§ Exercise goal
Give the data again in its entirety, exactly as provided.

━━━ Given material

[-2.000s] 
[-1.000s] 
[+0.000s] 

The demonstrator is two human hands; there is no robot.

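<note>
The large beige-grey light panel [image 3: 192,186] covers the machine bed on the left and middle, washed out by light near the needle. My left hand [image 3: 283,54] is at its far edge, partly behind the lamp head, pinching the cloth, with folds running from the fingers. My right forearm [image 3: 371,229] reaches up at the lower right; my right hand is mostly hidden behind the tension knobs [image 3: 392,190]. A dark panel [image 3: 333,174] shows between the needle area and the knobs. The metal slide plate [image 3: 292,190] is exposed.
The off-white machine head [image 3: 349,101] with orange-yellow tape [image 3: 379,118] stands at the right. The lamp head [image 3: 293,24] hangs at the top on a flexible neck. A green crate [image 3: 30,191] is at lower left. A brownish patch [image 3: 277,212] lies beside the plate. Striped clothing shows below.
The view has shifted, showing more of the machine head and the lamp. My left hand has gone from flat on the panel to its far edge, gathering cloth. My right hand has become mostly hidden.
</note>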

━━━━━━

§ Result of the task
[-2.000s] 
[-1.000s] 
[+0.000s] 

The demonstrator is two human hands; there is no robot.

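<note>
The large beige-grey light panel [image 3: 192,186] covers the machine bed on the left and middle, washed out by light near the needle. My left hand [image 3: 283,54] is at its far edge, partly behind the lamp head, pinching the cloth, with folds running from the fingers. My right forearm [image 3: 371,229] reaches up at the lower right; my right hand is mostly hidden behind the tension knobs [image 3: 392,190]. A dark panel [image 3: 333,174] shows between the needle area and the knobs. The metal slide plate [image 3: 292,190] is exposed.
The off-white machine head [image 3: 349,101] with orange-yellow tape [image 3: 379,118] stands at the right. The lamp head [image 3: 293,24] hangs at the top on a flexible neck. A green crate [image 3: 30,191] is at lower left. A brownish patch [image 3: 277,212] lies beside the plate. Striped clothing shows below.
The view has shifted, showing more of the machine head and the lamp. My left hand has gone from flat on the panel to its far edge, gathering cloth. My right hand has become mostly hidden.
</note>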

The response to this exercise is now finished.